Walter, who studied economics at Harvard, is among those welcoming the opportunity to try something radically different.
``The biggest thing that I enjoy is being the jack-of-all trades of having my own business,'' she said. ``It's a challenge.''
Bear Stearns, where Walter worked, was facing bankruptcy before being acquired in May by JPMorgan Chase & Co., which fired 55 percent of Bear's 14,000 employees. Lehman Brothers Holdings Inc. has eliminated 6,390 employees and Citigroup Inc.
has cut 14,100, according to data compiled by Bloomberg.
Turning to Teaching
``The most affected areas are structured finance, CDOs and mortgages,'' said Arturo Cifuentes, managing director of New York-based R.W. Pressprich & Co., which trades derivatives.

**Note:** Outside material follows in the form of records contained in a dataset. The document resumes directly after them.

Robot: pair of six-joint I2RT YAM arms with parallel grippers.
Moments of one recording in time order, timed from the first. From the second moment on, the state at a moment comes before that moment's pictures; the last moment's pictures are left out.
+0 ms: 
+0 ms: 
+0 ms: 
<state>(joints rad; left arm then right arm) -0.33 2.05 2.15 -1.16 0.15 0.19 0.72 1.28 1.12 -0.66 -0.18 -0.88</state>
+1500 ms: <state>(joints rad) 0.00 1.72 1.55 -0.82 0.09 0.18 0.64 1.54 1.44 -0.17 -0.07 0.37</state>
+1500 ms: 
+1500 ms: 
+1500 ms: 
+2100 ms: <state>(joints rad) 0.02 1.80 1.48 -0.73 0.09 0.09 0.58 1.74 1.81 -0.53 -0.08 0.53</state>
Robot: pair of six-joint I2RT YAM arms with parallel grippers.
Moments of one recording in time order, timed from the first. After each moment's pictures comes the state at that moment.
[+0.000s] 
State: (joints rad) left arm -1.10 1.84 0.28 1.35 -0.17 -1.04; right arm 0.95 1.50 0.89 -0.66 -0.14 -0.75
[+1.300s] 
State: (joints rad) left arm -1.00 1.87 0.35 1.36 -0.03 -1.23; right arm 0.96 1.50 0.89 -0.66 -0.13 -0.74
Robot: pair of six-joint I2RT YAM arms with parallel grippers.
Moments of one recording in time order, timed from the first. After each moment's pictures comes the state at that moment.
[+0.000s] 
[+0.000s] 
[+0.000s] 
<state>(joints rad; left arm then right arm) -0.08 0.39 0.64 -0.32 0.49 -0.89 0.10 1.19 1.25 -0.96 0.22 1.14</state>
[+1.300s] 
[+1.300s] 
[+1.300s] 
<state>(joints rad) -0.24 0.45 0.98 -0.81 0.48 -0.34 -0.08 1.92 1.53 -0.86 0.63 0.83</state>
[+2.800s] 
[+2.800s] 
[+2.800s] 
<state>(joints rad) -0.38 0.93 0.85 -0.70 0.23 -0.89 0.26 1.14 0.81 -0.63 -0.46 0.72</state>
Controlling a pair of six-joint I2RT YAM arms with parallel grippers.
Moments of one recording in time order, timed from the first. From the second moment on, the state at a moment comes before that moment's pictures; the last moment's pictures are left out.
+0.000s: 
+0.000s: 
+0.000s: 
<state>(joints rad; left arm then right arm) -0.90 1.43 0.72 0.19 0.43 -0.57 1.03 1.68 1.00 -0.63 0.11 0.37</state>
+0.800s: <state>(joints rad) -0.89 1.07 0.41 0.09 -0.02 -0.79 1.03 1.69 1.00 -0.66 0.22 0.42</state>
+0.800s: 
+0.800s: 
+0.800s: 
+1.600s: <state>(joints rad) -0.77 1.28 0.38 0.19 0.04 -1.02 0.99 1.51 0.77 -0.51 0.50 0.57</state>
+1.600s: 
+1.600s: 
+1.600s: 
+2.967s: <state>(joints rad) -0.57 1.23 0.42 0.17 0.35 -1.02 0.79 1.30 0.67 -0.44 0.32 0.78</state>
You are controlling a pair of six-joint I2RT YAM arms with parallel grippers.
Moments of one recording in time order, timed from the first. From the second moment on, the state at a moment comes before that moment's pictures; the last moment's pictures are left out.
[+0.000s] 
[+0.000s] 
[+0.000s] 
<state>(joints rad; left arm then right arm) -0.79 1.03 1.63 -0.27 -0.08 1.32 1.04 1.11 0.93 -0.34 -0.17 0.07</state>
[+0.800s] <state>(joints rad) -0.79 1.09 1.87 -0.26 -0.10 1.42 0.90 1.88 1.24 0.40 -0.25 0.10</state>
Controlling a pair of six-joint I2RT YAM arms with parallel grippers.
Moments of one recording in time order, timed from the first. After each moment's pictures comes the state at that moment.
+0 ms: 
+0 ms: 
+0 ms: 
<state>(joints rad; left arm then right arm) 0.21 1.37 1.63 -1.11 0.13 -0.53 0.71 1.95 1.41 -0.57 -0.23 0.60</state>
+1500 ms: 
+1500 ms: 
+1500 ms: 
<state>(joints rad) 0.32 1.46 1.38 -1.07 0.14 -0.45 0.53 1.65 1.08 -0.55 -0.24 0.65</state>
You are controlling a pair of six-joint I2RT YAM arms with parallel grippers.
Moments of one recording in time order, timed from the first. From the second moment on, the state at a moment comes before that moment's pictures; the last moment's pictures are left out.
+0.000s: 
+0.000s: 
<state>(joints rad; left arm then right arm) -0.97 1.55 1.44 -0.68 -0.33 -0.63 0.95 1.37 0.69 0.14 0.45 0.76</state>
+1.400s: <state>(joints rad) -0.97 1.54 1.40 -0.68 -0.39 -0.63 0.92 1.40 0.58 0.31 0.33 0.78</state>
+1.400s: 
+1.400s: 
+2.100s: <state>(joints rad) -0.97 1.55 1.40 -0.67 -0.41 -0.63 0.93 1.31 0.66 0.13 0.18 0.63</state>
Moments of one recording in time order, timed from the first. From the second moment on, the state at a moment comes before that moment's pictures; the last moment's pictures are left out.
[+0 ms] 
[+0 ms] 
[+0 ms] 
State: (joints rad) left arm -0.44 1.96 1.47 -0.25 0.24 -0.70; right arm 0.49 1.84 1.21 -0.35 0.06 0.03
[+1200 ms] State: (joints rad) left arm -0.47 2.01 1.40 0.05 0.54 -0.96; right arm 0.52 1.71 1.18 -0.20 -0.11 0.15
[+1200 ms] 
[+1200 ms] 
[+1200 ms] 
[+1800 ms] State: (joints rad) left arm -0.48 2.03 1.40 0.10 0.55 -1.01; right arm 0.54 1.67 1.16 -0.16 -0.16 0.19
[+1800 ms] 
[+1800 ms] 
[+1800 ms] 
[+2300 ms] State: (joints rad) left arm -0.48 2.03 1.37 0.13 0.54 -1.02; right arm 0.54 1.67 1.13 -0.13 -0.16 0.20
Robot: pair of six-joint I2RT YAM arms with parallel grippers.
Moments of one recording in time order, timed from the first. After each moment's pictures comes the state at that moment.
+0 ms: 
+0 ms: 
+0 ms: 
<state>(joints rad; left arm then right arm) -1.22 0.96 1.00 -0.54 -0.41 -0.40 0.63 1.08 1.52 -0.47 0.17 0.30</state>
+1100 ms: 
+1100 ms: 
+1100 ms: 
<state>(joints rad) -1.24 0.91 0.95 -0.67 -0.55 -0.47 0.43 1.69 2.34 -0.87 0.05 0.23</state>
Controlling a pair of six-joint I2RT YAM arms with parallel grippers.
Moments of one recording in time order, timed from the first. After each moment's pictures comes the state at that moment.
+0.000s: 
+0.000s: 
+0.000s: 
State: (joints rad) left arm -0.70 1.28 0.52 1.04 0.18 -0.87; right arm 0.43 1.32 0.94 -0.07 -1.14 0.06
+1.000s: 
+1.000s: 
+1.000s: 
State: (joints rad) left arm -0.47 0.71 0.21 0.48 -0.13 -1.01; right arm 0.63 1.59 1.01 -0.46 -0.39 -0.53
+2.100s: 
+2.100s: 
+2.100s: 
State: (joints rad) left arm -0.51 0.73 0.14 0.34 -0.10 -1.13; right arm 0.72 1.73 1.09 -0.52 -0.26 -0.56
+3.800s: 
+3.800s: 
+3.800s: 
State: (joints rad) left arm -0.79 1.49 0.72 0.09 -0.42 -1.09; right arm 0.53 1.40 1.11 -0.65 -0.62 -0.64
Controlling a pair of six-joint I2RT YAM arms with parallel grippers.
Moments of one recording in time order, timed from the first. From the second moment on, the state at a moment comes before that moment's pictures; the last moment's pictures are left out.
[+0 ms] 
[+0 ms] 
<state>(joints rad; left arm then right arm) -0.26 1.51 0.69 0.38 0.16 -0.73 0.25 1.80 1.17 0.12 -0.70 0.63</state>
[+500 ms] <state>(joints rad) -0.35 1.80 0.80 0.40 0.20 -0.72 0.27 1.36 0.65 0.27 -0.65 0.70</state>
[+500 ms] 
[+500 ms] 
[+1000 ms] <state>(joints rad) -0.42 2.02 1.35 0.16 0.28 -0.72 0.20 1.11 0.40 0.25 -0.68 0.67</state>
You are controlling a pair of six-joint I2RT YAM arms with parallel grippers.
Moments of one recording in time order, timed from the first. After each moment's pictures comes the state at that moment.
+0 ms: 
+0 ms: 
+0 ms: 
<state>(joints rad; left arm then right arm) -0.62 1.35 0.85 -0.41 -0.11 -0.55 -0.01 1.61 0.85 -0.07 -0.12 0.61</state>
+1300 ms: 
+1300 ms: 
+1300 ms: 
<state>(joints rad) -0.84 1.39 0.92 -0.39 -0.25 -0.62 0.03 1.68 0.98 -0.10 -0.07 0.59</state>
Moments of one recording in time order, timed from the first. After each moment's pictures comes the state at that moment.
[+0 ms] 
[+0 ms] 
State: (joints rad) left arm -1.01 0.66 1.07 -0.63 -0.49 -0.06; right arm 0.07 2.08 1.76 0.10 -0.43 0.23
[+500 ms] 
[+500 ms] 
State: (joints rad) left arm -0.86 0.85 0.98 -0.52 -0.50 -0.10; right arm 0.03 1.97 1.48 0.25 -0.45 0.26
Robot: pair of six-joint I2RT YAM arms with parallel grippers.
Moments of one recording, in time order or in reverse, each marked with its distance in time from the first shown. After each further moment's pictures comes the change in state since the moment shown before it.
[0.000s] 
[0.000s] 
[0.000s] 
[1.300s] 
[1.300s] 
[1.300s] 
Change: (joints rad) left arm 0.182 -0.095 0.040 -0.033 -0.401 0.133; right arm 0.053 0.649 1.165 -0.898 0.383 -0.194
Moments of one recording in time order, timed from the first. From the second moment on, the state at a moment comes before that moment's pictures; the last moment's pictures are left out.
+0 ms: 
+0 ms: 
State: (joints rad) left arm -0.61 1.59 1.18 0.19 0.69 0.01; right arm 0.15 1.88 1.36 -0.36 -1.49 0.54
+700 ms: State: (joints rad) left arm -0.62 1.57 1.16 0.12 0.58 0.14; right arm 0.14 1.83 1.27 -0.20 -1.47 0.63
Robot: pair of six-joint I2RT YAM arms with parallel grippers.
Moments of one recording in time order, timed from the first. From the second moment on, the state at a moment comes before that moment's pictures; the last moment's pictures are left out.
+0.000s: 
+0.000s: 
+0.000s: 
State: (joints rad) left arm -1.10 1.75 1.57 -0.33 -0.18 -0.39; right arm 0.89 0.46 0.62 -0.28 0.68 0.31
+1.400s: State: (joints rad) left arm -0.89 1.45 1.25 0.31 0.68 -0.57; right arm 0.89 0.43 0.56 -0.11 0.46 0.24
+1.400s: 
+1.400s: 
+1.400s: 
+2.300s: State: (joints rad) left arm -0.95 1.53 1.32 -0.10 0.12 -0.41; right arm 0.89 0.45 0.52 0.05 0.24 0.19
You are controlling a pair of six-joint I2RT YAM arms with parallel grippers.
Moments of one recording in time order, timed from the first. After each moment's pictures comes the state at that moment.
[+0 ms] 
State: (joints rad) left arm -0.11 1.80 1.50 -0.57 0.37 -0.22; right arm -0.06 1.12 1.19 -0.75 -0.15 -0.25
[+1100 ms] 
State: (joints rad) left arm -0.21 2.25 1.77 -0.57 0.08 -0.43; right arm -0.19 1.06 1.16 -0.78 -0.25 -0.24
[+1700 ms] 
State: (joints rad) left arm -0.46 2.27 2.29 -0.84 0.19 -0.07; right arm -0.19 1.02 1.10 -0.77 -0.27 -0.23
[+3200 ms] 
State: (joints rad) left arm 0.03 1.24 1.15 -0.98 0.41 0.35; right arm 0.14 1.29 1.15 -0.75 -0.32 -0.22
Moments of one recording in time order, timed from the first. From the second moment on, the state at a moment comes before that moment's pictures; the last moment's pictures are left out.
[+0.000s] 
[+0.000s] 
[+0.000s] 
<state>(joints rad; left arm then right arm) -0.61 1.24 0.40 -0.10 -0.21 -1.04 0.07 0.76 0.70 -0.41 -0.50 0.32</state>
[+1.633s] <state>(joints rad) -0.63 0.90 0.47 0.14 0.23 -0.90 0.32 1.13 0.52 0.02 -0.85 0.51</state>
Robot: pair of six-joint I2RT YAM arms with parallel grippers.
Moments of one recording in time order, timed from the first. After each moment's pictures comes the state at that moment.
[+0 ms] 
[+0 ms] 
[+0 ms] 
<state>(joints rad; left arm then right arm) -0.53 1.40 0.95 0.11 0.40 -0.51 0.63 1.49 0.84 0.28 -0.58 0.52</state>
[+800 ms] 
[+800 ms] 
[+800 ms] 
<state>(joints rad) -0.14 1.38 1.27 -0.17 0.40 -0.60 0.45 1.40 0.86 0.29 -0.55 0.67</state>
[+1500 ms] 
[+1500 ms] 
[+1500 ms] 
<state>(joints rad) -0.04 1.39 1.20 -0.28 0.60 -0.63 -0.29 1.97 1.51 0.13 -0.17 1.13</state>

``Over one-third of jobs in this area are gone for the next five or ten years.''
Gary Witt left as a managing director in structured finance at Moody's Investors Service to teach finance and statistics at Temple University in Philadelphia.
``It's hard to say if things were going well would I have left,'' said Witt, 49. ``It didn't look like the industry would be any fun for the next few years.''
Moody's, the oldest credit-ratings company, eliminated 275 jobs, or 7.5 percent of its workforce, to cope with a plunge in bond sales that sliced revenue from credit ratings.
Bond salesmen and traders are trying everything from bartending to real-estate sales to make insurance and tuition payments for their families, Maloney said.
``I know a few guys that started gambling, playing poker to pay the bills,'' he said. ``Especially ex-traders.''
Joshua Perksy took to the streets after being laid off as an investment banker at Los Angeles-based Houlihan Lokey. He strolled New York's Park Avenue in June wearing a sandwich board reading ``Experienced MIT Grad For Hire.''
``It's been slow and frustrating,'' said Persky, 48. ``The only places to turn are hedge funds and boutique banks. I've never been unemployed this long.''
While his gambit generated some job leads, none has panned out so far, Persky said. He's considering a move to Omaha, Nebraska.